There is a large impact on imports at major U.S. retail container ports. All this is due to factory shutdowns & travel restraints in China. That affects the production & fulfillment of goods. Factories have slowly started to resume production. But, cargo movement to/from Chinese ports is still a problem.
44% of retailers expect product delays & 40% expect inventory shortages – DC360
Traditional Brick-&-Mortar outlets, even the Duty-free Stores at Airports lie abandoned. The stores in stadiums, used for hosting sporting events & concerts are also hit severely as fans are likely to stay away. This then means merchandise & memento sales are likely to suffer.
Retailers are doing enough to reduce disruption – working with both suppliers & transportation providers to find paths forward. Walmart & Target source 15% & 30% of their goods from China are not greatly impacted yet. It is the same with Etsy which only has a small percentage of supply & demand in China.
COVID-19 concerns may boost eCommerce
As the retail stores continue to suffer in the wake of this crisis; eCommerce is positioned to get a major boost. The decision to avoid crowded places has resulted in “Germ-phobic” people procuring their goods from digital stores. Delivery volumes have risen & the situation is getting out of control.
Alongside this, Click & Collect, Pick up in-store & Curbside Pickup are also soaring in popularity. Supply chains across the world face the severe load of handling numerous orders. Amidst this, the eCommerce merchants are continually coming up Out of Stock.
As the strain of Coronavirus is especially hardest on older people, it comes as no surprise that 85.6% of respondents aged 60 & older said they would avoid shopping centers & malls.
This could mean they’d adopt eCommerce in the coming days - something they’d avoid in favor of physical stores.
Many online retailers are utilizing the U.S. supply line for the country in the wake of explosive growth for specific products. And they are even diversifying their dependency on supply from foreign countries.
Many eCommerce chains are also proactively communicating their hygiene protocols to ensure full responsibility from their side. The online sales for flu-related products have spiked.
Some suggest that consumers will likely turn entirely to Amazon and other e-retailers & skip retail stores altogether. However, sellers on Amazon's marketplace are struggling to bring goods into the US. Some consumers even witnessed a 50% spike in surgical masks on Amazon when Coronavirus arrived in the US.
eCommerce retailers are showing a tremendous amount of confusion, mixed outlook & uncertainty.
Some expect eCommerce sales to jump somewhat or significantly because of the virus.
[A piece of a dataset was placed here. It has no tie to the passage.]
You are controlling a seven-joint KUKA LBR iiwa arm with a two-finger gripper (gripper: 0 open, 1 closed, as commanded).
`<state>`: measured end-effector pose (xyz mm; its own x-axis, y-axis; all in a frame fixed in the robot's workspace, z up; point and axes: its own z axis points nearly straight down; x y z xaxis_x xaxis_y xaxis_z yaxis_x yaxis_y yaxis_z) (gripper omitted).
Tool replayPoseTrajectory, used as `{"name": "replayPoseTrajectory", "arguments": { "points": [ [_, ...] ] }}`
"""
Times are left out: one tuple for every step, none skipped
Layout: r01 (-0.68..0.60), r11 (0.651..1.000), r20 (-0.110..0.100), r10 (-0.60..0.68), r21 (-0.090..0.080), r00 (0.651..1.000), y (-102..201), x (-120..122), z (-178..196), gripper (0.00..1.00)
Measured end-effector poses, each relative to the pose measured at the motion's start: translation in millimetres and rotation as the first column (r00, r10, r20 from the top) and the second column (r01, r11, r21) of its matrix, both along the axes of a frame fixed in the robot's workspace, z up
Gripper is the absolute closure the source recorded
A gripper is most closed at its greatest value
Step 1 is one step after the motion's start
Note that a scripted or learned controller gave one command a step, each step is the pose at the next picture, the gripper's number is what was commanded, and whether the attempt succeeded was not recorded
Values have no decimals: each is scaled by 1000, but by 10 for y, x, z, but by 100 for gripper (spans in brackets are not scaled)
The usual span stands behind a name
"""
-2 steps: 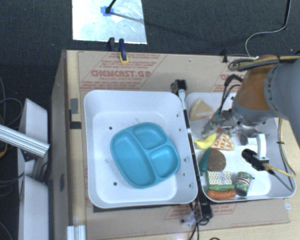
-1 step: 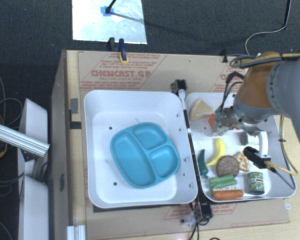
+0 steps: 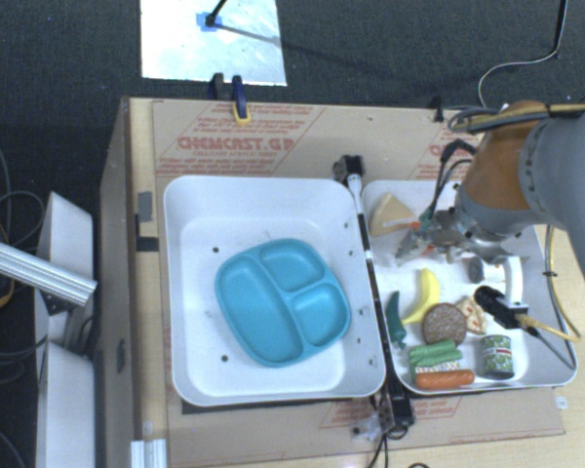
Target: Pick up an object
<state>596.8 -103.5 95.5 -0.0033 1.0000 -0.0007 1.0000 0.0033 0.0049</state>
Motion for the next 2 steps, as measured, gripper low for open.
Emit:
{"name": "replayPoseTrajectory", "arguments": {
  "points": [
    [2, 1000, -5, -2, 1, 1000, 104, -389, -115, 0],
    [2, 1000, -3, -2, 1, 1000, 102, -380, -7, 100]
  ]
}}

However, the majority anticipate their eCommerce sales to decline.
If demand remains somewhat high in the coming months, eCommerce stores could end up with low inventory or delayed supply chains.
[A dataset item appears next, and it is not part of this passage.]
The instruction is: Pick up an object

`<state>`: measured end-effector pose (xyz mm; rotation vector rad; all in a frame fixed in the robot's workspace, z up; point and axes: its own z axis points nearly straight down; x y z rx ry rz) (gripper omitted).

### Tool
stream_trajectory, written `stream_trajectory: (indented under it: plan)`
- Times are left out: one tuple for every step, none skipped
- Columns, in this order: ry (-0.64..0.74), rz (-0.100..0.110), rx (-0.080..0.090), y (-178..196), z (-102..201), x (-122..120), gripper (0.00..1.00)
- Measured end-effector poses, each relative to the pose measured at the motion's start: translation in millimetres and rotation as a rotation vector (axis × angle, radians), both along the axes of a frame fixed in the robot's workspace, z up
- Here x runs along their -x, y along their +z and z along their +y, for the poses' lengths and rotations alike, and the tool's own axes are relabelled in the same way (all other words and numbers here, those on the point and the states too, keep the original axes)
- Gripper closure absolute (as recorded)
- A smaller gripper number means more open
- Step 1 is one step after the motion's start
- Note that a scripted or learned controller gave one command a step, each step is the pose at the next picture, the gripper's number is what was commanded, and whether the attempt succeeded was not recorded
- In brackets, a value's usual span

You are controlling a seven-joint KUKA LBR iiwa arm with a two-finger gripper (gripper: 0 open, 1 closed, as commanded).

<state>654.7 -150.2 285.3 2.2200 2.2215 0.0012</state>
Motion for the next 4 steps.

For brands that bear this burden, it's crucial to have transparent communications & return policy adjustments to preserve customer confidence.
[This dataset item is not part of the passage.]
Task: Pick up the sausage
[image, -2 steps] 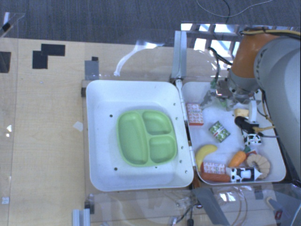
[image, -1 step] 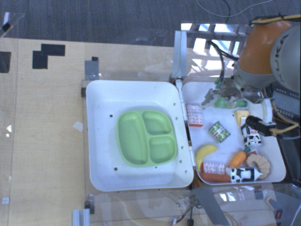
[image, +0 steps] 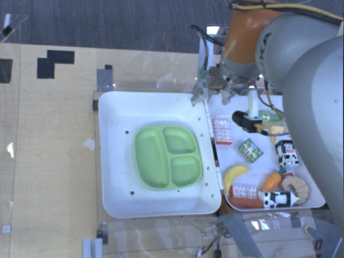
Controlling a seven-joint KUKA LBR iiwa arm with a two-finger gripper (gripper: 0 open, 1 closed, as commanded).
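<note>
The sausage (image: 243, 202) is a short red-orange link lying at the front edge of the right bin (image: 236, 109), just below a red and white packet (image: 244, 191) and left of a cow-patterned carton (image: 279, 199). My gripper (image: 211, 97) hangs over the back end of the divider between the two bins, far behind the sausage. Its fingers are spread open with nothing between them.
The left bin (image: 115, 144) holds a green divided plate (image: 167, 156). In the right bin lie a red and white box (image: 222, 131), a green patterned cube (image: 250, 150), a banana (image: 234, 175), a carrot (image: 271, 181), a croissant (image: 296, 187) and a second cow-patterned carton (image: 287, 153).
</note>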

Right now, the situation is still grim, with most countries in lockdown & no respite in sight. The footfall to retail stores will plummet even further. Rebuilding consumer trust & restoring traffic to brick & mortar outlets will be a concern. Health & safety will become a critical issue when stores reopen.
For now, COVID-19 has created supply chain & demand uncertainty. In the worst-case scenario, the supply chain issues, product shortages & fluctuating consumer demand could further diminish eCommerce growth – as the economy falters or goes into recession.
eCommerce is bound to face several negative impacts from the outbreak. Merchants that rely on 3rd parties to source their goods will have trouble procuring goods; from factories that have shut down. Also, it becomes harder to change your sourcing tactics within a matter of weeks.For now, it is unclear how much of an impact will be felt across all sectors. But for the foreseeable future, consumer fears, especially around poultry items, will be high. As such, addressing & mitigating this will be the top concern for most brands.